— What the task asks —
For the listing below, give the number of lines that include "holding" and add nothing to it.

— Stored data —
----------

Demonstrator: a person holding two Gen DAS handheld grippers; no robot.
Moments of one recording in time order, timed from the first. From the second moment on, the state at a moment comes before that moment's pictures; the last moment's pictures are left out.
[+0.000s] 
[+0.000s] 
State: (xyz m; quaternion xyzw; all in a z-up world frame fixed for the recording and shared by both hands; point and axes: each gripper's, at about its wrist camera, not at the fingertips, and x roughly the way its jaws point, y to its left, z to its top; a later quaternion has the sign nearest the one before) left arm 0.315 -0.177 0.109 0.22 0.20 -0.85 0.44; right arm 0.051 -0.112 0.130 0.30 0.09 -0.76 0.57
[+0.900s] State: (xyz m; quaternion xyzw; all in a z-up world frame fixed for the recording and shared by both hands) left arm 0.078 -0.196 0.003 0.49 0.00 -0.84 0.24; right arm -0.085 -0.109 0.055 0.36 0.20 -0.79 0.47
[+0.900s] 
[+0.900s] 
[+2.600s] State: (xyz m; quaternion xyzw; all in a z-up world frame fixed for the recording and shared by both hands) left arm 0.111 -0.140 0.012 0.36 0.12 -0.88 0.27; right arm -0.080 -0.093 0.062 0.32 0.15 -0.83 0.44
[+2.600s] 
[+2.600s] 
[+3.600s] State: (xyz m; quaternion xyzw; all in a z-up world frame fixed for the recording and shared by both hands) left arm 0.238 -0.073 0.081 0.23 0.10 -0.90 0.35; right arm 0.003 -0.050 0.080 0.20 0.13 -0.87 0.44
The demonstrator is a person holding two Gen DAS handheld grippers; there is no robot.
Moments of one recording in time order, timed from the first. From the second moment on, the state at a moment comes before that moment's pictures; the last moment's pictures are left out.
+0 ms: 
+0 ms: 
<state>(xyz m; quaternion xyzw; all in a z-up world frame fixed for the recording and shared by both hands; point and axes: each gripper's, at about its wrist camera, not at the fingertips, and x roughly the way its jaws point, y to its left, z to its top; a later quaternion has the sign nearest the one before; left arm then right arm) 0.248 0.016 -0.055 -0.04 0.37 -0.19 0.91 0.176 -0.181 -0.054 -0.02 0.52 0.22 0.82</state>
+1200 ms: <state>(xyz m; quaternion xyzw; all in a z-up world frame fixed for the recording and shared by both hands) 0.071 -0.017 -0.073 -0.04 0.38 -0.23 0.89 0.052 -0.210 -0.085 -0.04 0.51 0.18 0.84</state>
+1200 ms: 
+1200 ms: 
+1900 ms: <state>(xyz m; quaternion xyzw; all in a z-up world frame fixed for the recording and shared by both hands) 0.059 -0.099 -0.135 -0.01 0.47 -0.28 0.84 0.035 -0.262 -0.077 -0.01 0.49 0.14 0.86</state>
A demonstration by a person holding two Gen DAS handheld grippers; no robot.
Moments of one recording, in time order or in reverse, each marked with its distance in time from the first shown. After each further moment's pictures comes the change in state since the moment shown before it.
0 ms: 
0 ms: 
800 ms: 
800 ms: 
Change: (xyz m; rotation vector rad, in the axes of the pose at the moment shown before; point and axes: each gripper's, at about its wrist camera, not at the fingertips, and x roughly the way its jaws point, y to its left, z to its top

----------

— Your response —
3